Running kernel on host vs device

jimmyz500 · November 30, 2012, 9:42am

In the Codeproject example:

// create data for the run
float* data = new float[DATA_SIZE];

// Create the device memory vectors
input = clCreateBuffer(context, CL_MEM_READ_ONLY, sizeof(float) * count, NULL, NULL);

// Transfer the input vector into device memory
err = clEnqueueWriteBuffer(commands, input, CL_TRUE, 0, sizeof(float) * count, data, 0,
NULL, NULL);

// Set the arguments to the compute kernel
err = clSetKernelArg(kernel, 0, sizeof(cl_mem), &input);

// Execute the kernel
err = clEnqueueNDRangeKernel(commands, kernel, 1, NULL, &global, &local, 0, NULL, NULL);

Question is if I can choose between CL_DEVICE_TYPE_GPU or CL_DEVICE_TYPE_CPU, when executing on the host, how would the kernel use data on the host? It seems to me that in clSetKernelArg, the kernel is always set to use &input, which is on the device, and that doesn’t make sense when running on the CPU.

Any clarification is much appreciated.
-J

Dithermaster · December 1, 2012, 12:51pm

With AMD and Intel OpenCL platform drivers, you can select OpenCL devices that are the CPU instead of the GPU.

The rest of OpenCL works just like it would with a GPU.

With your code, clEnqueueWriteBuffer copies data from CPU memory to another part of CPU memory, and then when you execute your kernel on the CPU, it access that memory.

If you know you are running on the CPU, using clEnqueueMapBuffer can be faster because memory isn’t copied, just ownership changes (when mapped you can access the buffer from your main code, when unmapped from kernels; the map and unmap calls are fast).

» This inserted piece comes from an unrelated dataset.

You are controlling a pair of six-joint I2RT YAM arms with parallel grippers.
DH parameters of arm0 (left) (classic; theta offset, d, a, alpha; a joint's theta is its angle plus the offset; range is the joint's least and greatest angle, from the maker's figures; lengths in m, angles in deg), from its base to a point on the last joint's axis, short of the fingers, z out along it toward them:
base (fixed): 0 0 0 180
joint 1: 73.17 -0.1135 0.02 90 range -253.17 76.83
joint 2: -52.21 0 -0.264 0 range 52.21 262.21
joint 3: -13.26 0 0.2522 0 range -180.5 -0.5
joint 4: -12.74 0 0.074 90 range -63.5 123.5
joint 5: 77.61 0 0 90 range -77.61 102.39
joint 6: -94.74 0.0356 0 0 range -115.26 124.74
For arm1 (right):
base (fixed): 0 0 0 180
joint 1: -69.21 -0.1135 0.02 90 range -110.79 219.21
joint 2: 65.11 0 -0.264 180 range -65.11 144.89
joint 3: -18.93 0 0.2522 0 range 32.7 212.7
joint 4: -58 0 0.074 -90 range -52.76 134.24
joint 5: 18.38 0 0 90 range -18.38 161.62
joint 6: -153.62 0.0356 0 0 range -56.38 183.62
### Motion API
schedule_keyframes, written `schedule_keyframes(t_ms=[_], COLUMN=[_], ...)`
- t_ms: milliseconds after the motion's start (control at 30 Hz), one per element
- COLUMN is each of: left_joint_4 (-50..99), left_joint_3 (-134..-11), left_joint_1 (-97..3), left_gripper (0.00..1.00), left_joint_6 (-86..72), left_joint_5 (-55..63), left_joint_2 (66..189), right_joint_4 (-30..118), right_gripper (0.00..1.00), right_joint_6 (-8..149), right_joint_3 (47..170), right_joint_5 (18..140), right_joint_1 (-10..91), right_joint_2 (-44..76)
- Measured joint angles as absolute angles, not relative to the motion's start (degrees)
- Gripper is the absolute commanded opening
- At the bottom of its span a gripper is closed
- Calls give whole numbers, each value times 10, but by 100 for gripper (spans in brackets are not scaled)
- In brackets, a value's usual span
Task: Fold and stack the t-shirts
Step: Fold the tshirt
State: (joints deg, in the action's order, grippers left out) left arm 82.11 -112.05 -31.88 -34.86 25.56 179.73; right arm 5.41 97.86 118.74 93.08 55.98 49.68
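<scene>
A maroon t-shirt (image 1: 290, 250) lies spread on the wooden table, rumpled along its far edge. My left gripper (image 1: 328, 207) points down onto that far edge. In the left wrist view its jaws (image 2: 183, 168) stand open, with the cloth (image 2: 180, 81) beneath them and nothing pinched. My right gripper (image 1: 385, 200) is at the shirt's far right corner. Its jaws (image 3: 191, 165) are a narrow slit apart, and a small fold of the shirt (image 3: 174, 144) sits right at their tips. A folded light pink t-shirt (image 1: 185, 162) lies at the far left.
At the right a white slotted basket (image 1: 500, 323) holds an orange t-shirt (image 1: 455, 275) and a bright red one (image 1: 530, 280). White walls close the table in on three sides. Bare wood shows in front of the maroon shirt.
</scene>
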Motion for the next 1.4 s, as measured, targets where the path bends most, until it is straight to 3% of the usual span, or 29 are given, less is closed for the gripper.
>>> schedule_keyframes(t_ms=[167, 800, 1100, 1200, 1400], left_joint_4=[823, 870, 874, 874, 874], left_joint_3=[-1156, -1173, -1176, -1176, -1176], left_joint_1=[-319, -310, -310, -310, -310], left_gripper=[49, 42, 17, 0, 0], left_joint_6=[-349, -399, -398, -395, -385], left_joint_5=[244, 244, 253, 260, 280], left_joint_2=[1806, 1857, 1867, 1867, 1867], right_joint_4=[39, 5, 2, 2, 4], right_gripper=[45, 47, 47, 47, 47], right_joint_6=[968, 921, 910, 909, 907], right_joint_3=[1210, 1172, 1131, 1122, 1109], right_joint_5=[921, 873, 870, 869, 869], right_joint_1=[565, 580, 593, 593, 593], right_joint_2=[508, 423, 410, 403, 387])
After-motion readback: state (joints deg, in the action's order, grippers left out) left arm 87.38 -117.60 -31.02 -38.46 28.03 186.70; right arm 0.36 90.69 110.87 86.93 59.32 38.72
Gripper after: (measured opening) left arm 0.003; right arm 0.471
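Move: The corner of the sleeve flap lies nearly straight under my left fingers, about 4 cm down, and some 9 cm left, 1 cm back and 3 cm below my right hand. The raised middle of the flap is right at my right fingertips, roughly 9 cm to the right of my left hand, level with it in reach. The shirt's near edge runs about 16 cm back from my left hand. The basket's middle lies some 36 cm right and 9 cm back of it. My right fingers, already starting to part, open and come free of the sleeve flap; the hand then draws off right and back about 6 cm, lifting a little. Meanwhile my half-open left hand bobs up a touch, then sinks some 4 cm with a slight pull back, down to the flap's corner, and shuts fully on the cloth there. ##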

jimmyz500 · December 1, 2012, 1:55pm

Dithermaster, thanks very much for your response.

So only when device type is set to CL_DEVICE_TYPE_GPU, does clEnqueueWriteBuffer actually copies the data to the device over PCIe, causing the long delay?

Thx

Dithermaster · December 2, 2012, 7:03am

Yes, for GPU clEnqueueWriteBuffer enqueues a command which will asynchronously copy the data over the PCIe bus. If speed is paramount here, read the vendor documentation on how to maximum speed, for example, by using pinned buffers. You could also switch to a model where you use clEnqueueMapBuffer, which always runs at full PCIe bandwidth.

jimmyz500 · December 2, 2012, 7:42pm

Dithermaster, thanks very much for the explanation.

clint3112 · December 5, 2012, 8:47am

Dithermaster,

where are your infos abput the full PCIe bandwith from? Do you have a source for that?

Thanks in Advance,
Clint3112

Dithermaster · December 8, 2012, 11:41am

From each manufacturer’s OpenCL documentation. The each have guides that recommend the fastest way to transfer data to their devices.

clint3112 · December 11, 2012, 7:32am

And where did you get those specs? I could not find them on the nvidia page. need to know what binary i till get from CL_PROGRAM_BINARY :?